Handlefirstresult actually returns the deferred result of handlesecondresult. This allows printerror, which is the error event processor assigned to checkstatus, to all other errors that call checkstatus In the second request.
3.5 monitor download progress
The preceding example cannot monitor the download progress. Of course, deferred can return results when the download is complete, but sometimes you need to monitor the download progress.
3.5.1 what should we do below?
Again, twisted. Web. client does not provide enough practical functions to control the progress. Define a subclass of client. httpdownloader. This factory class is often used to download webpages to files. You can reload a method to keep track of the download progress. The webdownload. py script is a 3-6 example, showing how to use it:
From twisted. Web import Client
Class httpprogressdownloader (client. httpdownloader ):
Def gotheaders (self, headers ):
If self. Status = '20140901 ':
If headers. has_key ('content-length '):
Self. totallength = int (headers ['content-length'] [0])
Else:
Self. totallength = 0
Self. currentlength = 0.0
Print''
Return client. httpdownloader. gotheaders (self, headers)
Def pagepart (self, data ):
If self. Status = '20140901 ':
Self. currentlength + = Len (data)
If self. totallength:
Percent = "% I %" % (
(Self. currentlength/self. totallength) * 100)
Else:
Percent = "% DK" % (self. currentlength/1000)
Print "/033 [1 fprogress:" + percent
Return client. httpdownloader. pagepart (self, data)
Def downloadwithprogress (URL, file, contextfactory = none, * ARGs, ** kwargs ):
Scheme, host, port, Path = client. _ parse (URL)
Factory = httpprogressdownloader (URL, file, * ARGs, ** kwargs)
If scheme = 'https ':
From twisted. Internet Import SSL
If contextfactory is none:
Contextfactory = SSL. clientcontextfactory ()

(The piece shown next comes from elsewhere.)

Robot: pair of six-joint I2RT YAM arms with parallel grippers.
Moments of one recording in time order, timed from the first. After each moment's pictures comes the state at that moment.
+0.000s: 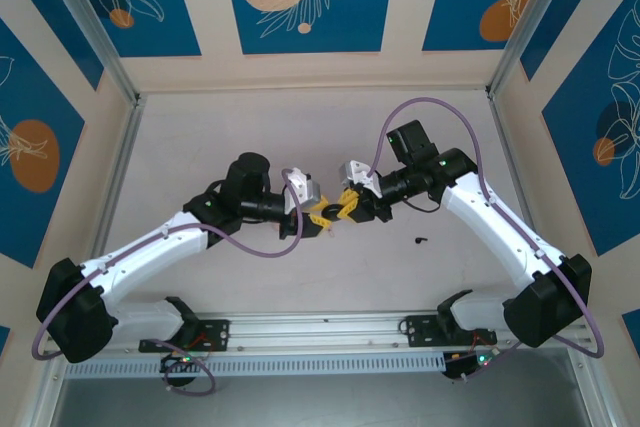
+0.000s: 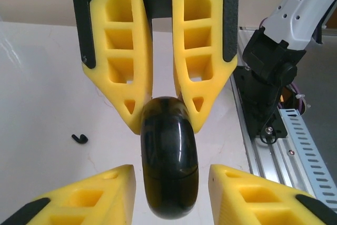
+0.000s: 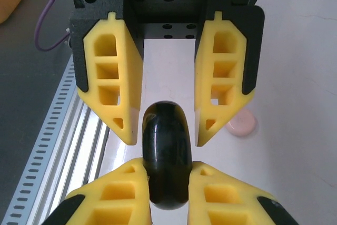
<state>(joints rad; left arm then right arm) -0.74 1.22 0.89 -0.15 0.73 0.30 0.49 1.29 1.21 -0.98 -0.90 -0.86</state>
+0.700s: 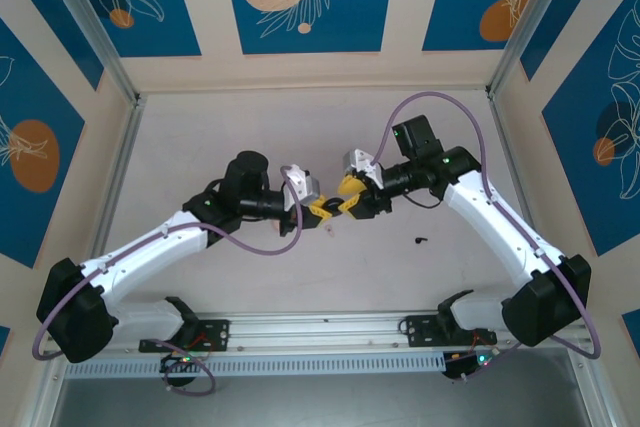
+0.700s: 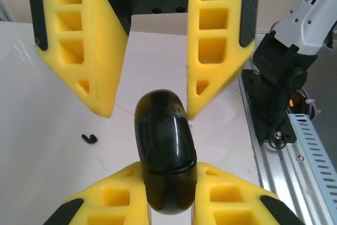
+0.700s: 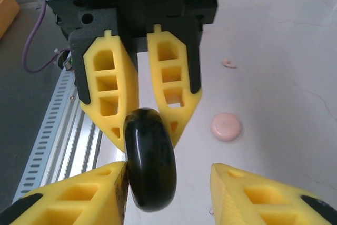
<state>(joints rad) -0.74 1.22 0.90 -0.13 0.71 0.28 0.43 1.29 1.21 -0.89 -0.94 -0.75</state>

Reactor. connectssl (host, port, factory, contextfactory)
Else:
Reactor. connecttcp (host, port, factory)
Return factory. Deferred
If _ name __= = '_ main __':
Import sys
From twisted. Internet import Reactor
Def downloadcomplete (result ):
Print "Download complete ."
Reactor. Stop ()
Def downloaderror (failure ):
Print "error:", failure. geterrormessage ()
Reactor. Stop ()
URL, outputfile = SYS. argv [1:]
Downloadwithprogress (URL, outputfile). addcallback (
Downloadcomplete). adderrback (
Downloaderror)
Reactor. Run ()
Run the webdownload. py script and add the URL and storage file name parameters. As a command, the download progress is updated.
$ Python webdownload. py http://www.oreilly.com/oreilly.html
Progress: 100% <-update during download
Download complete.
If the Web server does not return the Content-Length header field, the download progress cannot be calculated. In this case, webdownload. py prints the number of downloaded kb.
$ Python webdownload. py http://www.slashdot.org/slashdot.html
Progress: 60 k <-update during download
Download complete.
3.5.2 how do they work?
Httpprogressdownloader is a subclass of client. httpdownloader. The gotheaders method is overloaded and the Content-Length header field is used to calculate the total download volume. It also provides the pagepart method that is used to reload downloads when a piece of data is received each time.
Httpprogressdownloader prints the progress report every time data arrives. String/033 [1f is a terminal control sequence that ensures that the current row is replaced each time. This effect looks like it can be updated in the original location.
The downloadwithprogress function contains the same code in Example 3-5 to convert the URL, create an httpprogressdownloader factory object, and initialize the connection. Downloadcomplete and downloaderror are simple callback functions used to print messages and stop reactors.